This lawsuit, filed by the Law Office of Carey, Danis & Lowe, accuses Tricopian, Inc. (FuelRod’s parent company) and related parties of breach of contract, violation of the California Unfair Competition Law, violation of the California Consumer Legal Remedies Act, and false and misleading advertising.
In layman’s terms, the named plaintiff, Tyler Veasey of Sarasota, Fla., and those who join the suit, are seeking damages and related costs stemming from FuelRod’s change from unlimited, free battery swaps to a pay-per-swap model.
According to the lawsuit, this “unlimited, free swaps” guarantee was a large part of the company’s marketing and was the primary benefit of purchasing a FuelRod. Because of the change to charge per swap, the plaintiff and those in the suit feel as though they now have a lesser-than product that they would not have purchased at all or would have rather purchased at a lower price.

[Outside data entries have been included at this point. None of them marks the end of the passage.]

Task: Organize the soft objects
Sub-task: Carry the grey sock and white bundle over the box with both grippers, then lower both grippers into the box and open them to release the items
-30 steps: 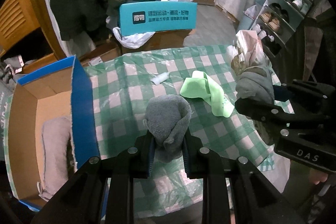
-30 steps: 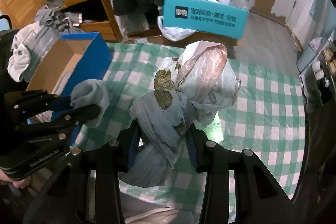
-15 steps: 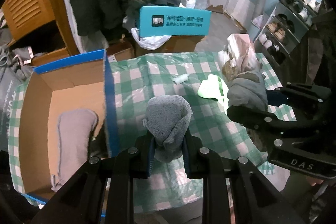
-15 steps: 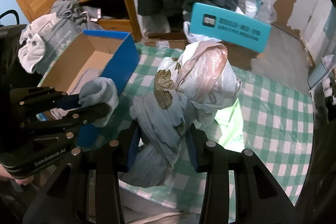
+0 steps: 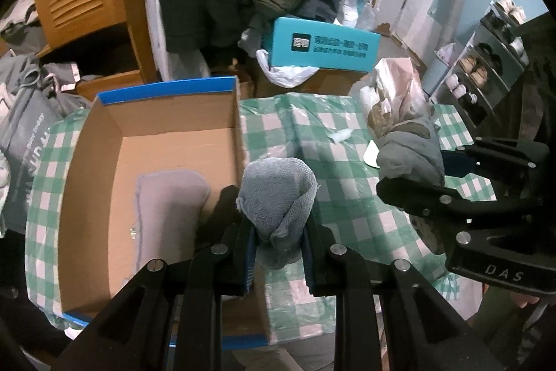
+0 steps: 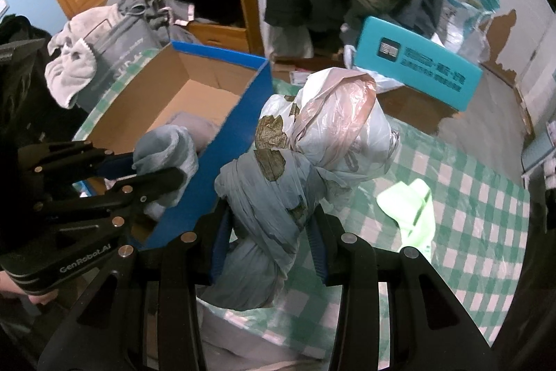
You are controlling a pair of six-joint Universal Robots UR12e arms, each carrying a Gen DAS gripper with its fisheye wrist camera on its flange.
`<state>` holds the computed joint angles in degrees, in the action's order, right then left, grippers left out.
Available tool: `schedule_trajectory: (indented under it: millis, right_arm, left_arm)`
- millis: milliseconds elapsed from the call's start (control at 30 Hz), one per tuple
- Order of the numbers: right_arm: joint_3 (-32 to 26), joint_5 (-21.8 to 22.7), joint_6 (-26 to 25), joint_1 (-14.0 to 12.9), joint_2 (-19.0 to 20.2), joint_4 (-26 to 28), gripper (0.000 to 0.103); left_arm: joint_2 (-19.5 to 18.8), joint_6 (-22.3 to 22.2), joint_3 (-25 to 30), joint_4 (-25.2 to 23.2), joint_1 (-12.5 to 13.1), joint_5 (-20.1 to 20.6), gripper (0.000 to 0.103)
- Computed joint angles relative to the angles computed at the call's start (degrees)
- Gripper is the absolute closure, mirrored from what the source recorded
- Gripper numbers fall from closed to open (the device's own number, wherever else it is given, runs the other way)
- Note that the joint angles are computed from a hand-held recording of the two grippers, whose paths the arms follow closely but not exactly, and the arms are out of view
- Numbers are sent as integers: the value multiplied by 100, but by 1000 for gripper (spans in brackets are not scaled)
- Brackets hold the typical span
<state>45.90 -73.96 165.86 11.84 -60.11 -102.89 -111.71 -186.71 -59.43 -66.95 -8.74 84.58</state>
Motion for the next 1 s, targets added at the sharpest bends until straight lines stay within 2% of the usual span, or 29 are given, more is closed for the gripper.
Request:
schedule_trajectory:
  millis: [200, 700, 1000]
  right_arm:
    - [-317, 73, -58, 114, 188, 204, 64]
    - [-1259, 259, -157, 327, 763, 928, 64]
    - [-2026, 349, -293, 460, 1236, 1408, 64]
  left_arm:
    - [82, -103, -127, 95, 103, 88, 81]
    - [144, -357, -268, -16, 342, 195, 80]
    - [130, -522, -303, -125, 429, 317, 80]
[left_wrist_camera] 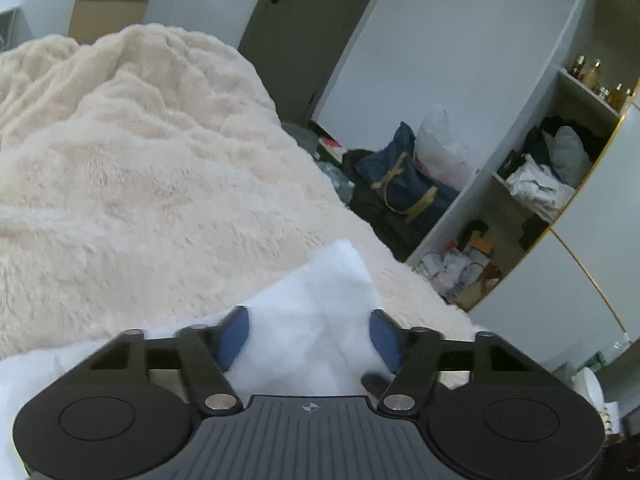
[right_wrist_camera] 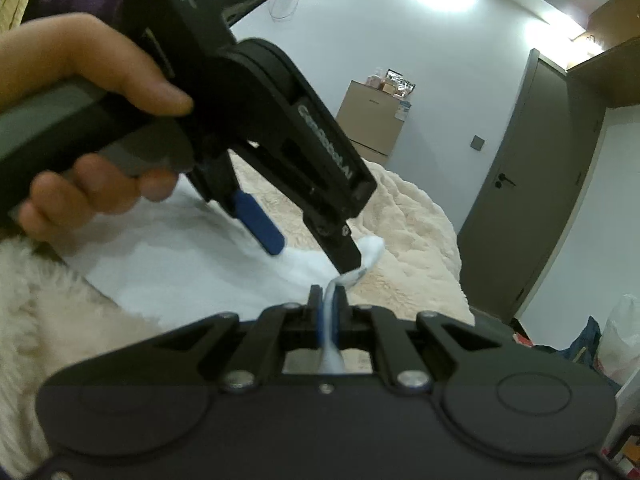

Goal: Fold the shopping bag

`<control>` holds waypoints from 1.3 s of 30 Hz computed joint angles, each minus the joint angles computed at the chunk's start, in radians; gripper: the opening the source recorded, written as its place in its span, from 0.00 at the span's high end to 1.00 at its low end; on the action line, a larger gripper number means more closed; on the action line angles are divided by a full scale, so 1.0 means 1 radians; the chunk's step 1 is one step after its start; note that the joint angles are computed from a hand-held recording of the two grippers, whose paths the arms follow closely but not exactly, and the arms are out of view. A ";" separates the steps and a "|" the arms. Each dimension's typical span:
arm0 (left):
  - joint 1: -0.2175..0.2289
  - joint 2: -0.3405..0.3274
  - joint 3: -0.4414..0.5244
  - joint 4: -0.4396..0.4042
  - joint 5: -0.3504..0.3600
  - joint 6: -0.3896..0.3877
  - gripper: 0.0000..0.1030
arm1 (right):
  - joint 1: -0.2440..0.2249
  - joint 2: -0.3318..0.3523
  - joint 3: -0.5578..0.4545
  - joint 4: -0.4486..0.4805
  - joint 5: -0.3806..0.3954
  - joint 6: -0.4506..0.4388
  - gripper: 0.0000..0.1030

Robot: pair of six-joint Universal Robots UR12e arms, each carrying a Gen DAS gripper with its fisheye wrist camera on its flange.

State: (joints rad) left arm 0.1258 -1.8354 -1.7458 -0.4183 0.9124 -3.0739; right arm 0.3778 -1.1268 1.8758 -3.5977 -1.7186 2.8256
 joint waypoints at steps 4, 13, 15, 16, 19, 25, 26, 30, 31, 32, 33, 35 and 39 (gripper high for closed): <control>0.019 -0.004 0.001 -0.044 -0.126 -0.021 0.40 | -0.001 0.004 -0.002 0.009 0.003 -0.010 0.96; -0.020 -0.007 -0.013 0.084 0.026 -0.022 0.74 | 0.012 0.011 -0.001 -0.016 -0.019 -0.033 0.96; -0.021 -0.016 -0.012 0.091 0.015 -0.014 0.85 | 0.011 0.012 0.000 -0.020 -0.017 -0.034 0.96; -0.020 -0.017 -0.013 0.099 0.014 -0.011 0.92 | 0.010 0.013 0.001 -0.021 -0.013 -0.034 0.96; -0.015 -0.020 -0.015 0.118 0.005 -0.003 0.94 | 0.009 0.017 0.003 -0.031 0.003 -0.053 0.93; -0.008 -0.027 -0.012 0.113 -0.004 -0.011 0.95 | -0.015 0.012 0.048 -0.114 0.080 -0.118 0.63; -0.008 -0.027 -0.011 0.112 -0.003 -0.011 0.95 | -0.024 0.009 0.062 -0.137 0.097 -0.133 0.60; -0.006 -0.028 -0.010 0.107 -0.003 -0.013 0.95 | -0.063 -0.006 0.103 -0.183 0.172 -0.171 0.54; -0.006 -0.029 -0.009 0.105 -0.003 -0.013 0.95 | -0.078 -0.014 0.117 -0.185 0.207 -0.184 0.54; -0.006 -0.030 -0.008 0.103 -0.003 -0.013 0.95 | -0.089 -0.017 0.125 -0.191 0.231 -0.187 0.54; -0.006 -0.030 -0.008 0.102 -0.002 -0.013 0.95 | -0.097 -0.016 0.128 -0.200 0.248 -0.185 0.54; -0.007 -0.029 -0.009 0.100 0.004 -0.008 0.95 | -0.108 -0.012 0.134 -0.221 0.277 -0.184 0.54; -0.008 -0.028 -0.013 0.102 0.008 0.002 0.95 | -0.114 0.004 0.111 -0.243 0.299 -0.252 0.56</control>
State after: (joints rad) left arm 0.1182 -1.8632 -1.7591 -0.3162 0.9203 -3.0719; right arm 0.2635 -1.1224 1.9870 -3.8409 -1.4195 2.5732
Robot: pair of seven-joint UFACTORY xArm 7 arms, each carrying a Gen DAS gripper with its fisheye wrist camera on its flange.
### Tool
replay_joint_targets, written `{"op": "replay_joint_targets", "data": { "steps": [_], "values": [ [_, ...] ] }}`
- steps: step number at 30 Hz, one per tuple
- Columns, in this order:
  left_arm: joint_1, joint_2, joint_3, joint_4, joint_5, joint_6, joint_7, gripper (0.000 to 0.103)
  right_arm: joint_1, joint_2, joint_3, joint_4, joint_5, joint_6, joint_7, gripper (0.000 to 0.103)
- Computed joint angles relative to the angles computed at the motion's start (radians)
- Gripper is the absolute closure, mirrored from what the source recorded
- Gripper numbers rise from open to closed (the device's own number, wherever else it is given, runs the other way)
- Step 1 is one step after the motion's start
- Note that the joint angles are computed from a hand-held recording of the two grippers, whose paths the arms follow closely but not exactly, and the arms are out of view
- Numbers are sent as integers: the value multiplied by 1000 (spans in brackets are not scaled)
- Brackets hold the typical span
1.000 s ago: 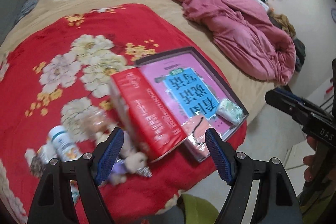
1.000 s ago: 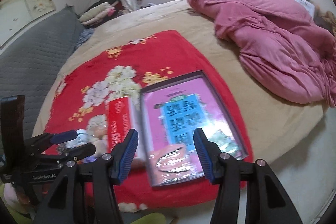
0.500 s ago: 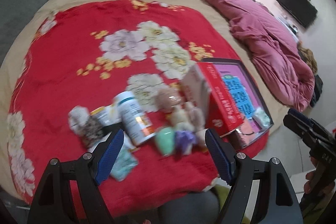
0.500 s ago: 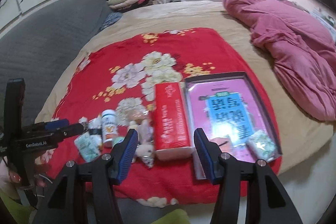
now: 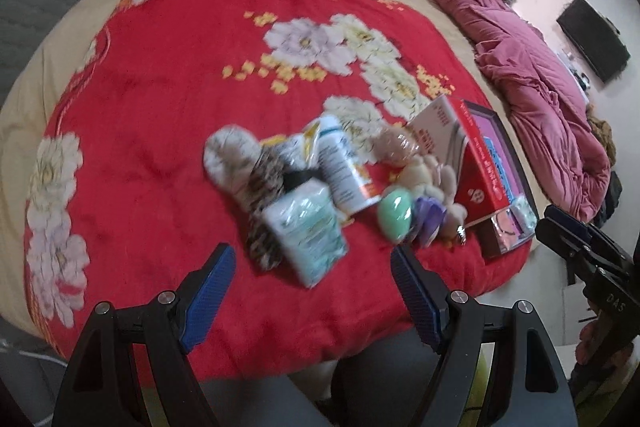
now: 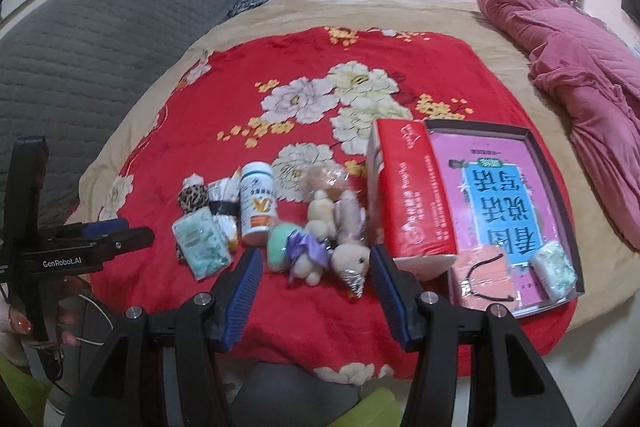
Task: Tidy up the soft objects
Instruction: 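Move both tools back over the pile of items, then grasp a white tissue pack with the left tool while the right tool grasps the teddy bear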
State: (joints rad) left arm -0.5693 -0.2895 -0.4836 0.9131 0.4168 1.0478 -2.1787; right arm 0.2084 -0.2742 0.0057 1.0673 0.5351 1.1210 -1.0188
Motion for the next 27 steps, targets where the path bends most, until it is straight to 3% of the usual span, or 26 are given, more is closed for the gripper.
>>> {"op": "replay_joint_targets", "data": {
  "steps": [8,16,23,27],
  "values": [
    [-6,13,-12,-52,-6,-84,-83,22,6,-4,12,-16,-20,-1,21,48],
    [14,97,48,-50,8,-162,-118,22,14,4,28,-57,-52,-71,45,48],
    [8,205,117,54,-22,-72,-47,22,26,15,33,-89,-82,-102,44,48],
    [4,196,140,9,-42,-118,-82,22,34,24,39,-105,-85,-122,39,48]
  ]
}}
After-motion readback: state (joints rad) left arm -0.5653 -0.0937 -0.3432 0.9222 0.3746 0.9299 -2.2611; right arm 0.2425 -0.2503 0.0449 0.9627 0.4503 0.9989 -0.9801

According to the case filing, FuelRods fall short of the normal quality in comparison to other portable chargers: the batteries are “rated at only 2600 mAh (milli-Ampere-hours), meaning that they are unable to even deliver a single complete charge to a modern generation smartphone,” which has an internal battery “between 2700 and 3300 mAh.” As for charging speed, portable batteries are rated “between 1 and 2.4 A (amps),” with the higher number meaning a higher charging speed. FuelRods are “on the low end of that spectrum, charging a single device at 1 A.”
We reached out to FuelRod for a statement on the lawsuit, but have not heard back as of the time of this publishing.
According to James J. Rosemergy, Esq. of Carey, Danis & Lowe, if there is a positive outcome for the lawsuit, “anyone impacted will have the opportunity to participate whether they have formally joined the suit or not.”